Nah, I don’t think so. I think we like to pretend we do, though.
Yesterday I lead a “clay practice session” with my sixth period high school class. I warned them several times NOT TO GET ATTACHED to anything they made because this was just a practice day and they’d be balling it up at the end of the period. But, of course, they got attached anyway. How can you not? They made beautiful spirals of clay and perfectly executed coil pots. I reminded them again: “Don’t forget guys, we’re NOT keeping ANYTHING we make today!” They looked at me like they didn’t really believe me.
But then there was five minutes before the bell.
“Alright everybody, time to clean up! That means it’s time to turn your spirals and pots back into lumps of clay!” I held my own creation over my head and squished it in my hands. My students looked at me, horrified. Like: she actually meant it!? We really have to destroy our work!? But it’s so beautiful!
Yes, we do.
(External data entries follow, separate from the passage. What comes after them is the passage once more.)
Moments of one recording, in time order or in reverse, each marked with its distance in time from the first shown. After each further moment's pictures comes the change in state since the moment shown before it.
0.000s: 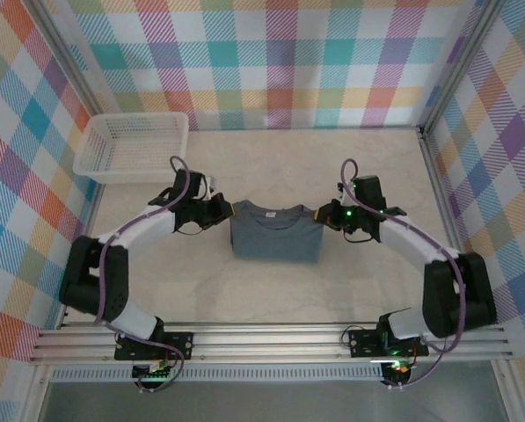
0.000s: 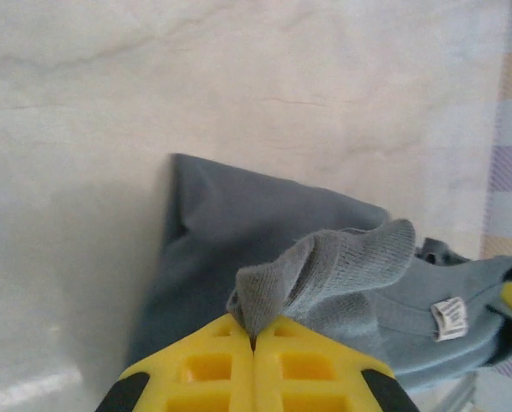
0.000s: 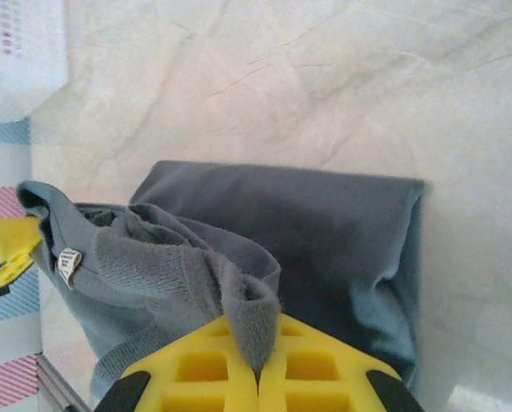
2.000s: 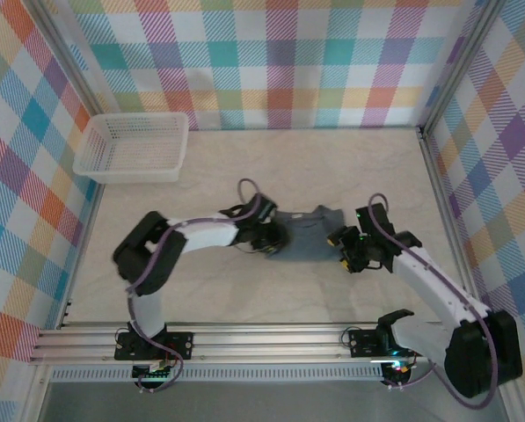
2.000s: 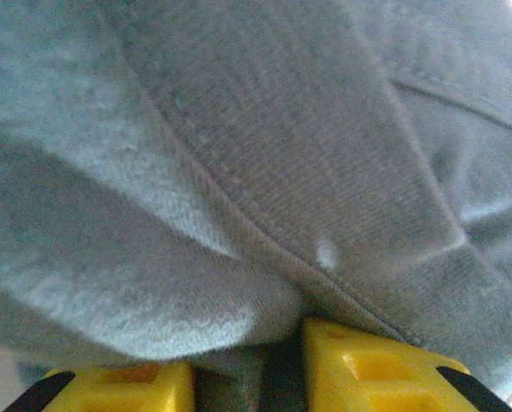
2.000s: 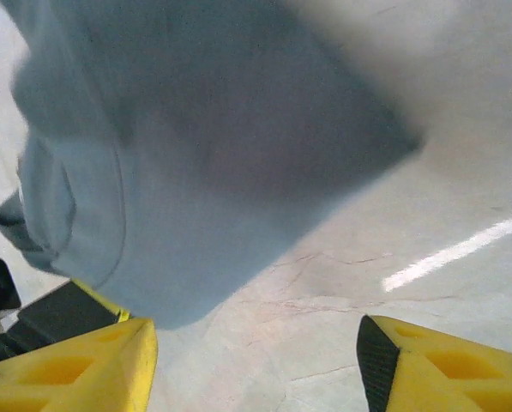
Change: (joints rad) left arm -0.486 0.356 0.226 0.109 -0.186 -0.323; right arm 0.058 -0.426 -0.187 -0.408 0.280 0.693
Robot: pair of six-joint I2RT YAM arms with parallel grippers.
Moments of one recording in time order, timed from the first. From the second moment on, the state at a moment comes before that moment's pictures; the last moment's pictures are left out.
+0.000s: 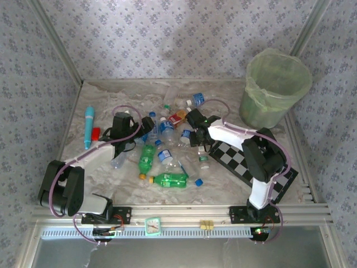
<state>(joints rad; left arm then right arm) -0.34 1.37 0.70 0.03 0.11 -0.80 0.64 1.82 1.23 -0.67 0.16 0.45</state>
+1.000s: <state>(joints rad) -0.36 1.41 0.75 0.04 0.12 -0.79 0.19 1.33 1.48 -0.28 0.00 0.16</state>
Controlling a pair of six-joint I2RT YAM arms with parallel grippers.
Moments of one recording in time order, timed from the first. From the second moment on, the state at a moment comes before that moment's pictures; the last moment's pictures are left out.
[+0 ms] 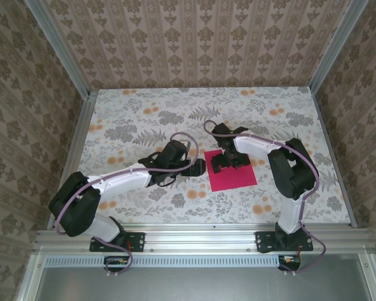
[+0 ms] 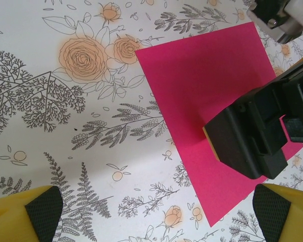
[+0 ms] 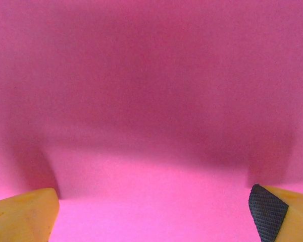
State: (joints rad) left arm -0.85 1.46 0.81 -0.15 0.05 -0.64; right arm 0.50 1.89 1.24 -0.85 0.09 0.32
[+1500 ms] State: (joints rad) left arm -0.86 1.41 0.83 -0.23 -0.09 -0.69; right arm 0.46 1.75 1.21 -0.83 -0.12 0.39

And yes, it is.
But they did it. Reluctantly at first (some even said “no” and shook their heads), and then fervently. They pounded their projects into perfect clay balls, coated them in water, and tossed them back into the bag. They left all smiles, everyone was OK, and everyone had a hell of a lot more skill in clay than they’d had forty minutes before. Once I unleash them into our experimental choice and super-independent clay unit, they’re gonna kick some serious ceramic booty. And all of that destruction and loss will make sense.
We don’t always get to take shit with us. Sometimes we have to leave things we love because it’s just a part of a bigger process. Sometimes we even have to wreck things, lose things, or let things fall apart. Sometimes stories snake, wind, and leave us wondering what the hell is going to happen. But it happens. No matter what, it happens.
I still have no answers or certainty about my future, where it’s going, where I’ll be, or how I’ll best figure out how to balance being both a teacher and an artist. But I do know one thing: however I get there–however messy or uncertain it is, however lonely, however many times I just don’t know, how ever many beautiful things I have to leave behind–I’ll get there.